Fluorescence-based cloning of a protein tyrosine kinase with a yeast tribrid system.

Post-translational modifications of proteins control myriad biological functions. However, relatively few methods exist for the identification of the enzymes that catalyze these modifications. To expand this repertoire, we report a yeast genetic approach that enables the identification of protein tyrosine kinases (PTKs) from cDNA libraries. Yeasts were transformed with four vectors encoding: 1) a potentially universal PTK substrate fused to the LexA DNA binding domain, 2) the Grb2-SH2 domain fused to the B42 activation domain, 3) a fluorescent reporter gene controlled by LexA DNA sites, and 4) a Jurkat cDNA library. Transient expression of PTKs, such as the lymphocyte-specific kinase Fyn, resulted in phosphorylation of the DNA-bound substrate, recruitment of the Grb2-SH2 domain, and activation of the fluorescent reporter gene.
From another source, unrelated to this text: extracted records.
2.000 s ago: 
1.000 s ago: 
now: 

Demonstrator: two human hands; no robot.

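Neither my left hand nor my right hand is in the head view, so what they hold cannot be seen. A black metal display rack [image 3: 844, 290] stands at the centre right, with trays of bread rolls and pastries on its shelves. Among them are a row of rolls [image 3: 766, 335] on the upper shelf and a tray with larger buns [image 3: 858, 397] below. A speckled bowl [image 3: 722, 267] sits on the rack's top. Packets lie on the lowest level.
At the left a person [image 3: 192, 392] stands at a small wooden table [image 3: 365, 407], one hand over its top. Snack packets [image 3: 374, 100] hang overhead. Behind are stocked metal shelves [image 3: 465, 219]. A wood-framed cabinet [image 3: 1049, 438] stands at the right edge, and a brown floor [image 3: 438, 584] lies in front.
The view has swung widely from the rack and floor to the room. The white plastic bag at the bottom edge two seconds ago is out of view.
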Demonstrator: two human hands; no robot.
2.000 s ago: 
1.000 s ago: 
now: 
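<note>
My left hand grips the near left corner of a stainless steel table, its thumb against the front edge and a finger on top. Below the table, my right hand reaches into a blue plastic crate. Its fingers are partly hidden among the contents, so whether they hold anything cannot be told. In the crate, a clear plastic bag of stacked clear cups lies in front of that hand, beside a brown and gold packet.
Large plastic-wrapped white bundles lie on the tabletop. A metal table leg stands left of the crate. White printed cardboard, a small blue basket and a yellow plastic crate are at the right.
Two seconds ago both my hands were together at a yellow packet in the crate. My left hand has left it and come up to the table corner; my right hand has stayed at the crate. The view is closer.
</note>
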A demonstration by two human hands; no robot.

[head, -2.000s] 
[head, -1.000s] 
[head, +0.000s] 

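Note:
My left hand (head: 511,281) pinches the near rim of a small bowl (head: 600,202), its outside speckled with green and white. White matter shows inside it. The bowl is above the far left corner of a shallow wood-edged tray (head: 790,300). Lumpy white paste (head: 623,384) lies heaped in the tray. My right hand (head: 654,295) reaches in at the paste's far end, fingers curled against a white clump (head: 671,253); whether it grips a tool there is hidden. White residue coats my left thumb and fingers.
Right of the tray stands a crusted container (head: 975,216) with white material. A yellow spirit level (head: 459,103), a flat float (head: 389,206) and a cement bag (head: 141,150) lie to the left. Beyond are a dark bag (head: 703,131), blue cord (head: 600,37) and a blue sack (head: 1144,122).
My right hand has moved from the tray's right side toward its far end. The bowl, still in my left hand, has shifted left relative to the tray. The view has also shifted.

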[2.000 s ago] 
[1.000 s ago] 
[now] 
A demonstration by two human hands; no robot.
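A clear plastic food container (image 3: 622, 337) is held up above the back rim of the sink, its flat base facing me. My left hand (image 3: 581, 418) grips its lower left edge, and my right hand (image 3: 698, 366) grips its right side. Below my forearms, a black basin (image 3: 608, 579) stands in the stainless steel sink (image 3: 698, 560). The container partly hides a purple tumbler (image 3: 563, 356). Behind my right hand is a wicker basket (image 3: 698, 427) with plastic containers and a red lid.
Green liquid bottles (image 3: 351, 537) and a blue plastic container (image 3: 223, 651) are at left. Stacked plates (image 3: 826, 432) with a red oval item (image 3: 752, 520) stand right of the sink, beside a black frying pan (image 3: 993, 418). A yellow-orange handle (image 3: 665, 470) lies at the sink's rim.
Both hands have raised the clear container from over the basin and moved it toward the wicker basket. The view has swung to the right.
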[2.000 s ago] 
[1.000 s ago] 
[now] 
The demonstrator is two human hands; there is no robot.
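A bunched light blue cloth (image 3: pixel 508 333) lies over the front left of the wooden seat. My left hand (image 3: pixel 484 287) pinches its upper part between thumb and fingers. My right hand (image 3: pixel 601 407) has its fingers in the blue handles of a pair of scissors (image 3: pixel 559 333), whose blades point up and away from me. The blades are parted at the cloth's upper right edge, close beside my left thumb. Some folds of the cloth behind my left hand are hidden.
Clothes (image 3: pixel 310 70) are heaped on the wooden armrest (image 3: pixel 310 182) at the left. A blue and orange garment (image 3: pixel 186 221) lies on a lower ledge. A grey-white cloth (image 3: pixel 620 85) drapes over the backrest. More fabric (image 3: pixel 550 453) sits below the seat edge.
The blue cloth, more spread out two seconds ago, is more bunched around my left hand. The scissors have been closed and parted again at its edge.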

This brief induction of protein expression circumvented the potential toxicity of PTKs to the yeast. Fluorescence activated cell sorting (FACS) enabled isolation of PTKs, and these enzymes were further characterized by flow cytometry and immunoblotting. This approach provides a potentially general method for the identification and evaluation of enzymes involved in the post-translational modification of proteins.